[OpenAFS] Callback issues

Dan Hyde Dan Hyde <drh@umich.edu>
Mon, 05 Nov 2007 14:11:35 -0500

We're seeing problems with our (patched) OpenAFS-1.4.2 threaded
fileservers.  Here's what I know (those who want less detail should
skip to "Core files"):

Inside callback.c there are CallBack's and FileEntry's.  There used to
be a limit of 65535 of shared space for both, but the two are now split
out and limited by available memory.  

There are lists which link these two structs, including the timeout
lists, host lists, CallBack lists, FileEntry lists, and free lists.
In-use FileEntry's contain single-linked lists for FileEntry's and
CallBack's; these contain index values into the FileEntry and CallBack
arrays, terminated by a 0.  CallBack's contain single-linked lists for
CallBack's and FileEntry's, and double-linked lists (including heads of
list) for timeouts and host entries; these are index values, with the
single-linked lists terminated by a 0, and the double-linked lists
terminated by links to themselves.  The first thing in a struct
CallBack is the link to the next CallBack; the first thing in a
struct FileEntry used to be the link to the next FileEntry, but that is
no longer true today.

The two free lists, CBfree and FEfree, are single-linked lists of
CallBack's and FileEntry's using the first word of their struct cast as
pointers; they are null-terminated.  Removing a CallBack from an in-use
list and putting it on the free chain overwrites the link to the next
CallBack; this guarentee is no longer true for FileEntry's.

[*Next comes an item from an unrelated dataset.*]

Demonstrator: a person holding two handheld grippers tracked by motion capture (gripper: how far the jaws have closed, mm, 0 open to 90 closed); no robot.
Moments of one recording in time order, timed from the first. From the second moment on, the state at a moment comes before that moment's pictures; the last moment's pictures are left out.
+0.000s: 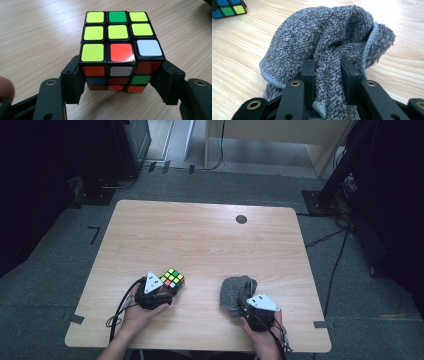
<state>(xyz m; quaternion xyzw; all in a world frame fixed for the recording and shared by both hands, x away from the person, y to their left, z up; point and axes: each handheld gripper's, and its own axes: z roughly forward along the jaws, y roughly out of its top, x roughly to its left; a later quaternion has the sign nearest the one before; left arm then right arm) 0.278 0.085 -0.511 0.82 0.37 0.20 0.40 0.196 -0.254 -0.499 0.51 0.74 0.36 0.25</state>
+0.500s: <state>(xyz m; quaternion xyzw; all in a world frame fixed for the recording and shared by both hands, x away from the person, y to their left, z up) 0.274 0.083 -0.508 0.80 0.37 0.20 0.42 0.204 -0.252 -0.510 0.51 0.75 0.34 0.25</state>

There used to be a CBFElock used when adding and removing CallBack's
and FileEntry's from their free chains; this lock is no longer there.
There is now a host_glock_mutex that is set with H_LOCK.  There is a
host-specific lock that used to be set with h_Lock but is now set with
h_Lock_r, which does an H_UNLOCK, h_Lock, and H_LOCK -- h_Lock_r will
allow any thread blocking on an H_LOCK to get into the critical region
protected by the host_glock_mutex.  There is also a host-specific hold
that "prevents this structure and inferior structures from

It is not clear if a host lock or hold is needed when adding or
removing the host entries of a CallBack.  Two routines do not:
CleanupTimedOutCallBacks and DeleteFileCallBacks (aka DeleteFile),
and the comments for DeleteFileCallBacks are unclear on the issue:

	"This call doesn't set all of the various host locks, but it
	shouldn't really matter since we're not adding callbacks, but
	deleting them.  I'm not sure why it doesn't set the lock,
	however; perhaps it should."

Core files:
In two of the three core files, in iGetFE, FEfree is bad; it's not a
pointer.  In the other core file, in CleanupTimedOutCallBacks_r, a
timeout chain of CallBack's contains a FileEntry firstcb that leads to
another CallBack with a cnext index which is a pointer.  In all three
cases, we are ignoring the resulting segfault, repeatedly, while
holding the H_LOCK global mutex, blocking most other threads.

Log files:
On two of our fileservers, there are FileLog entries that contain
'Request for unallocated vnode' followed by a pointer.  In one FileLog,
there are 41 references to 0x40000000 as a vnode, and 1 for 0xffffffff;
on another FileLog, there are 16 references to 0x40000000.

We have access to Transarc AFS as far back as 1995.  There have been
concerns regarding the manipulation of these lists all along.

Next steps:
- check the three core files we have to see if the CBfree chain is bad,
- find a general solution to removing the contents of a KeyFile from
the data of a core file so we can share it

We hope the above information proves useful.